◆ **Exercise description**:
Leaving out every line before the one with "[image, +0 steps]", write out the rest of the records below exactly.

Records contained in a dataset

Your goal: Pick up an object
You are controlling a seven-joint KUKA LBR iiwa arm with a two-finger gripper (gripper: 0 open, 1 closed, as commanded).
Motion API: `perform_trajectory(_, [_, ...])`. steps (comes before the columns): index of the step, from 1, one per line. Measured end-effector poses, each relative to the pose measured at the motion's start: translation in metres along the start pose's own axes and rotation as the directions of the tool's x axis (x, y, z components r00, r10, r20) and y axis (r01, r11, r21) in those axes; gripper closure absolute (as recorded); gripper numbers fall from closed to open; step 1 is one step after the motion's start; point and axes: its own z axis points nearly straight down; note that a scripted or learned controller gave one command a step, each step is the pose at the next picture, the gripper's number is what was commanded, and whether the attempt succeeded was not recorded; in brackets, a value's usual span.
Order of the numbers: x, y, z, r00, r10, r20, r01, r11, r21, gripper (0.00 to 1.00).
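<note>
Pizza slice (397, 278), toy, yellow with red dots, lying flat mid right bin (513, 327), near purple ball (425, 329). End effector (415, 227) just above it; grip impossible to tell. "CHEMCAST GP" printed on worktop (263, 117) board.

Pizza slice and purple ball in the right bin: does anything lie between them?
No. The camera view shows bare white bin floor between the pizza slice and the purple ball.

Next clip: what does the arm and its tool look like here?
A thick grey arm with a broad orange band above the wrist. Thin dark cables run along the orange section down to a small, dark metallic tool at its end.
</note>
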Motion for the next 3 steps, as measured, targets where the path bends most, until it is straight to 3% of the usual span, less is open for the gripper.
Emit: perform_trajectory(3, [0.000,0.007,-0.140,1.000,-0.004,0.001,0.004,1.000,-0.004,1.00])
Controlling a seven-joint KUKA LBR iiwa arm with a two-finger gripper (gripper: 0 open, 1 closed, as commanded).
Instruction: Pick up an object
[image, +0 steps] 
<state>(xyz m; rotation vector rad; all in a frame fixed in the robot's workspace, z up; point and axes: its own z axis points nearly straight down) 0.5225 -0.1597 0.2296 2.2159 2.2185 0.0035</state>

◆ **Your solution**:
[image, +0 steps] 
<state>(xyz m; rotation vector rad; all in a frame fixed in the robot's workspace, z up; point and axes: its own z axis points nearly straight down) 0.5225 -0.1597 0.2296 2.2159 2.2185 0.0035</state>

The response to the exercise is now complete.